Quantifying the Benefit of Using Differentiable Learning over Tangent Kernels

Authors: Eran Malach, Pritish Kamath, Emmanuel Abbe, Nathan Srebro

ICML 2021 | Conference PDF | Archive PDF | Plain Text | LLM Run Details

Reproducibility Variable Result LLM Response
Research Type Experimental Empirical Demonstration in Two-Layer Networks. While for ease of analysis we presented a fairly specific model, with many fixed (non-trainable) weights and only few trainable weights, we expect the same behaviour occurs also in more natural, but harder to analyze models. To verify this, we trained a two-layer fully-connected Re LU network on the source distribution Dα analyzed above, for n = 128 and k = 7. We observe that indeed when α > 0, and thus a linear predictor has at least some edge, gradient descent training succeeds in learning the sparse parity, while the best predictor in the Tangent Kernel cannot get error much better than 0.5. See Figure 2 for details.
Researcher Affiliation Academia 1Hebrew University of Jerusalem, Israel 2Toyota Technological Institute at Chicago, USA 3EPFL, Switzerland.
Pseudocode No The paper describes methods using mathematical formulas and prose but does not contain structured pseudocode or algorithm blocks.
Open Source Code No The paper does not provide any concrete access to source code (specific repository link, explicit code release statement, or code in supplementary materials) for the methodology described in this paper.
Open Datasets No The paper describes a synthetic data generation process ('data sampled from DI with n = 128, k = 7') for its experiments but does not provide concrete access information (link, DOI, repository, or formal citation) for a publicly available or open dataset.
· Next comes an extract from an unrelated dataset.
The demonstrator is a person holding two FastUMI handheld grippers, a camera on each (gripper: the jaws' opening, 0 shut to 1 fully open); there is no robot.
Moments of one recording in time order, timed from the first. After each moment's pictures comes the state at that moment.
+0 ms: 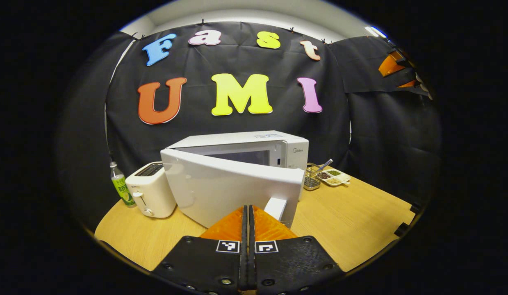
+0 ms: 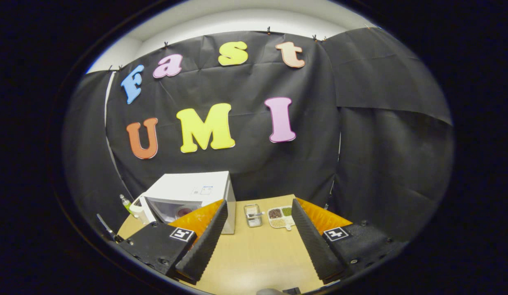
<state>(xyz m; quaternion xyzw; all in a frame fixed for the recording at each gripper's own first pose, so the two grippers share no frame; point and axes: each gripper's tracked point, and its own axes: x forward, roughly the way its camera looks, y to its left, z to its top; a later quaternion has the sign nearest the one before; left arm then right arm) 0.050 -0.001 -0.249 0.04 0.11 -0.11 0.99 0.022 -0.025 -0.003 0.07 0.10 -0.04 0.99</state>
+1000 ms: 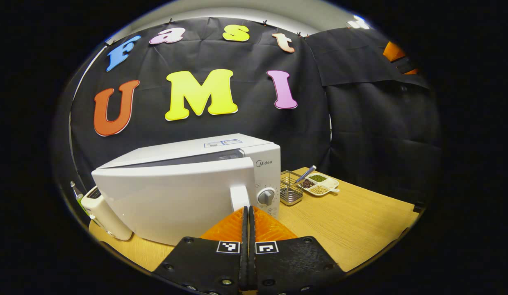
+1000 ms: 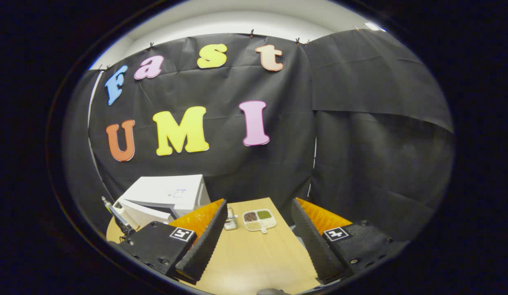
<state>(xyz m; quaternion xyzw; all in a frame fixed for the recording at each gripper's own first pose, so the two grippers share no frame) 0.157 -0.105 -0.249 0.07 0.09 -0.19 0.97 0.010 -0.089 -0.003 0.06 0.09 -0.12 0.99</state>
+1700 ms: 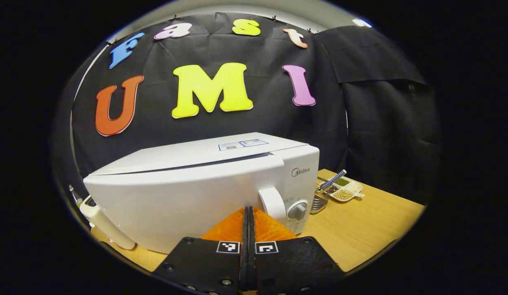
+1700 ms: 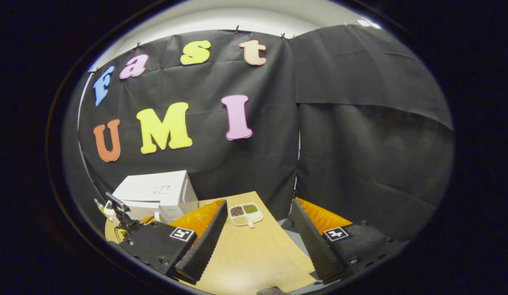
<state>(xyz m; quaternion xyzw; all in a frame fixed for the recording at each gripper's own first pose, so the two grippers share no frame) 0.226 -0.081 -0.254 0.07 0.10 -0.15 0.98 -0.003 -0.111 -0.020 0.07 0.12 -0.16 0.98</state>
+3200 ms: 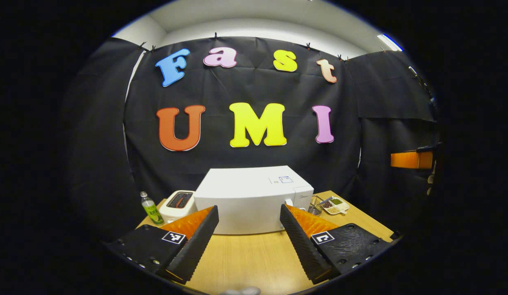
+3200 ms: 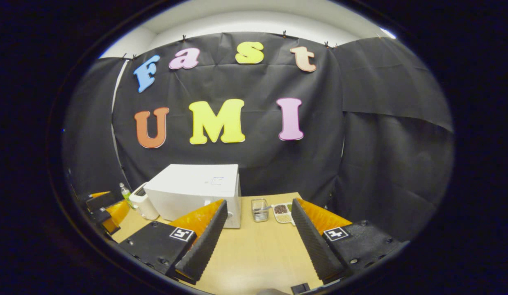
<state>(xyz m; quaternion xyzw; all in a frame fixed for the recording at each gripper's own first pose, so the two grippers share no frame) 0.002 0.050 -0.050 0.02 0.07 -0.04 1.00 -0.001 0.061 -0.027 0.03 0.08 -0.03 1.00</state>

Dataset Splits No The paper does not provide specific dataset split information (exact percentages, sample counts, citations to predefined splits, or detailed splitting methodology) needed to reproduce the data partitioning.
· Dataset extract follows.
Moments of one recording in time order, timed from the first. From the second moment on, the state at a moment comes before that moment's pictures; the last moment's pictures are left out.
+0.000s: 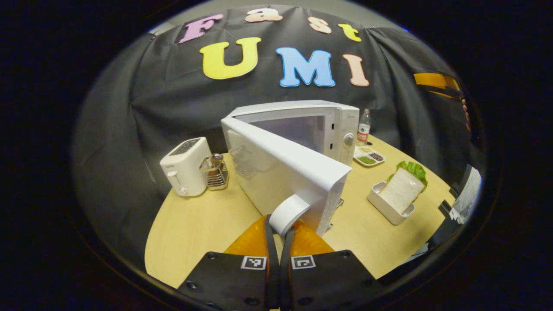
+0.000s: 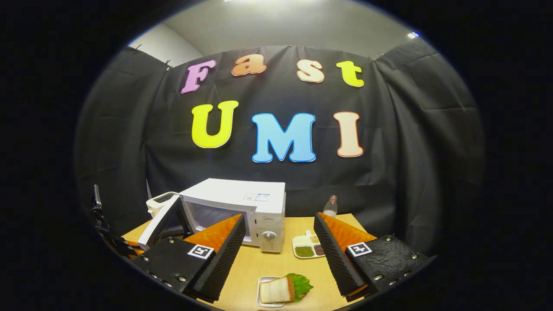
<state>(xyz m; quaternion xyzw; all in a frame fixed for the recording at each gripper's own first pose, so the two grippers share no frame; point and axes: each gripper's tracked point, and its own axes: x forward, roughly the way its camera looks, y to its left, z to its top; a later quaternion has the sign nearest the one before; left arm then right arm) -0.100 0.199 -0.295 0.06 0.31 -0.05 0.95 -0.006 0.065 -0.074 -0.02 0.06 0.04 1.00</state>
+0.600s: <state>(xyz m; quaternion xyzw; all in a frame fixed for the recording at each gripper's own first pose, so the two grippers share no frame) -0.113 0.307 -0.297 0.03 0.30 -0.07 0.95 -0.009 0.103 -0.087 -0.05 0.08 0.06 0.99</state>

Hardware Specification No The paper does not provide specific hardware details (exact GPU/CPU models, processor types, or memory amounts) used for running its experiments.
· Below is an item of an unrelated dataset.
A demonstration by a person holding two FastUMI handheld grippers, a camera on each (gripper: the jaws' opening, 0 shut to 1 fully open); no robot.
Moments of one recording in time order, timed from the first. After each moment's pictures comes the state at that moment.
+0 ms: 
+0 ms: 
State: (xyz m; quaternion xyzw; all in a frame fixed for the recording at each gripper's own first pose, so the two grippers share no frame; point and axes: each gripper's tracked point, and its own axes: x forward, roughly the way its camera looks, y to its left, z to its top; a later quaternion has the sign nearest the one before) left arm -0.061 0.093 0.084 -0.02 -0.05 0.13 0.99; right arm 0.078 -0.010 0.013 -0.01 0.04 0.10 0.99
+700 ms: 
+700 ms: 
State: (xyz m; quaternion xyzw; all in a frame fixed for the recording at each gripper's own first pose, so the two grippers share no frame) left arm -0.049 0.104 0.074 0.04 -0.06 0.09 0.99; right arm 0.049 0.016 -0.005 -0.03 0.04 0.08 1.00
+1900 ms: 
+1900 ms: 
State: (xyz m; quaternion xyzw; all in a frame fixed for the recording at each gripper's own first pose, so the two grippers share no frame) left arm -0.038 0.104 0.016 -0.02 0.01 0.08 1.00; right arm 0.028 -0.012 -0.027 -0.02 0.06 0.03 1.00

Software Dependencies No The paper mentions the use of 'Adam optimizer' but does not provide specific ancillary software details (e.g., library or solver names with version numbers like Python 3.8, CPLEX 12.4) needed to replicate the experiment.
Experiment Setup Yes Figure 2 states 'trained using Adam optimizer with learningrate of 0.01'. Claim 1 specifies 'accuracy τ α/2k, step size η = 2k/(αn) and T = 1 step'. Claim 6 specifies 'accuracy τ = 4/3α, step size η = 1 and T = 1 step'. The initialization `θ0 = 0` is also mentioned.